Khan of the Tatar Crimean Khanate
- Reign: November 1771 – Spring 1775
- Predecessor: Selim III Giray
- Successor: Devlet IV Giray
- Born: 1726
- Died: 1807 (aged 80–81) Çatalca, Ottoman Empire

= Sahib II Giray =

Khan of Crimea from 1771 to 1775

Sahib II Giray (1726 – 1807) was the Khan of Crimea from November 1771 to spring of 1775, when he was overthrown. He was often described as being "an accomplished but quiet man".

== Reign ==
Sahib II Giray became Khan in November 1771, following the abdication of Selim III Giray. By this point, Russia and the Ottoman Empire had been at war with each other since 1768, with the Crimean Khanate getting caught up in it. In 1774, Russia defeated the Ottomans, and the subsequent Treaty of Küçük Kaynarca saw Crimea become independent.

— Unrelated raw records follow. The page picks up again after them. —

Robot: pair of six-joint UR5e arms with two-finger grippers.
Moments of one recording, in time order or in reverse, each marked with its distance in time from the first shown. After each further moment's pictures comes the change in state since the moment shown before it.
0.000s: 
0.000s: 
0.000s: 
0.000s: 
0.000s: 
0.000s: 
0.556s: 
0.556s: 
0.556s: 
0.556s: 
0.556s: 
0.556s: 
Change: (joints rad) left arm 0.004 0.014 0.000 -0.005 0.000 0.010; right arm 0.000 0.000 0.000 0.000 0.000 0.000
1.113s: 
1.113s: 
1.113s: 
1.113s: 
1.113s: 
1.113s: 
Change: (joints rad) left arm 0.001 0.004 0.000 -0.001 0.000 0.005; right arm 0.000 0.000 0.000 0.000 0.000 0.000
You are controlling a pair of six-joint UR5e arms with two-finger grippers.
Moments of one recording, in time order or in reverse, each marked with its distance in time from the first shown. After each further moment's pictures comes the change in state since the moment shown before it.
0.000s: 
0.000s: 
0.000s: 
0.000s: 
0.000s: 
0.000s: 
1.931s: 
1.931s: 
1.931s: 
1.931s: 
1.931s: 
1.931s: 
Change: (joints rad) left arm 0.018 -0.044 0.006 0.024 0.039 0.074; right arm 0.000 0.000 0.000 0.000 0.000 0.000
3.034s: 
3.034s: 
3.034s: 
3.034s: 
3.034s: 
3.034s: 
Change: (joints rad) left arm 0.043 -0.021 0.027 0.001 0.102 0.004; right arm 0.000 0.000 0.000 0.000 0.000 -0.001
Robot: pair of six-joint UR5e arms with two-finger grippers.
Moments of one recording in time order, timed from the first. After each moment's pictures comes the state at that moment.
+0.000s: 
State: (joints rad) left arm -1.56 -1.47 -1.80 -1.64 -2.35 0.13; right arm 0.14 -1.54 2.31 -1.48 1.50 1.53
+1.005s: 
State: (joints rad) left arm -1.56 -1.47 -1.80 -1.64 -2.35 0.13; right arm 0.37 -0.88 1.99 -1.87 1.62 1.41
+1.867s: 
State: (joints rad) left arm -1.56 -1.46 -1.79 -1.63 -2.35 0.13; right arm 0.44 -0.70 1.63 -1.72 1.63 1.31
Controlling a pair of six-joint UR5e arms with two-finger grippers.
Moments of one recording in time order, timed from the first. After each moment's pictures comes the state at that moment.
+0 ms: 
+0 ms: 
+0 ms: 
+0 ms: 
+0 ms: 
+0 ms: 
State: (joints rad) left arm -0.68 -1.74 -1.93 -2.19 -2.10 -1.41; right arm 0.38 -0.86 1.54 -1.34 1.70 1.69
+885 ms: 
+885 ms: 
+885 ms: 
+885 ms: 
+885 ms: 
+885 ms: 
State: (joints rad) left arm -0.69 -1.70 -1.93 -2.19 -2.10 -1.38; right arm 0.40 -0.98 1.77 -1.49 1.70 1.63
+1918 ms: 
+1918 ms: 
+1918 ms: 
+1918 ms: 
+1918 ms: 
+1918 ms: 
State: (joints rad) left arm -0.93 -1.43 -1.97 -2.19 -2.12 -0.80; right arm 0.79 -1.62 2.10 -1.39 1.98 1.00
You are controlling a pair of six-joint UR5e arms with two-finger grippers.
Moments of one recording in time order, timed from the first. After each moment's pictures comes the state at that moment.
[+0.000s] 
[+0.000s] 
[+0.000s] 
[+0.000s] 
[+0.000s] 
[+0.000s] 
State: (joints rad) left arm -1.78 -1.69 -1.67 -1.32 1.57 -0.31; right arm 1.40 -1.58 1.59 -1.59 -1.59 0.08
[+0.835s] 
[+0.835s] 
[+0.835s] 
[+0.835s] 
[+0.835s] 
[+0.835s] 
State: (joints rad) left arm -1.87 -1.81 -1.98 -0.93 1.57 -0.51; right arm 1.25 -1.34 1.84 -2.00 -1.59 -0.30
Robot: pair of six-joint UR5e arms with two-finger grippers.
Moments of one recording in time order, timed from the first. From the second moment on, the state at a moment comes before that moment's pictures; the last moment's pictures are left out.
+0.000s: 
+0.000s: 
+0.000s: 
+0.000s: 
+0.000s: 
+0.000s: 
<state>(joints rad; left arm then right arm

Sahib II was no longer a subject to the Ottomans, however this wouldn't last for long. In spring of 1775, he was overthrown by a group of disgruntled beys. He then fled to the Ottoman Empire, being welcomed by Sultan Abdulhamid I, and was given a generous pension and allowed to live in Bulgaria. He died in 1807 in Çatalca.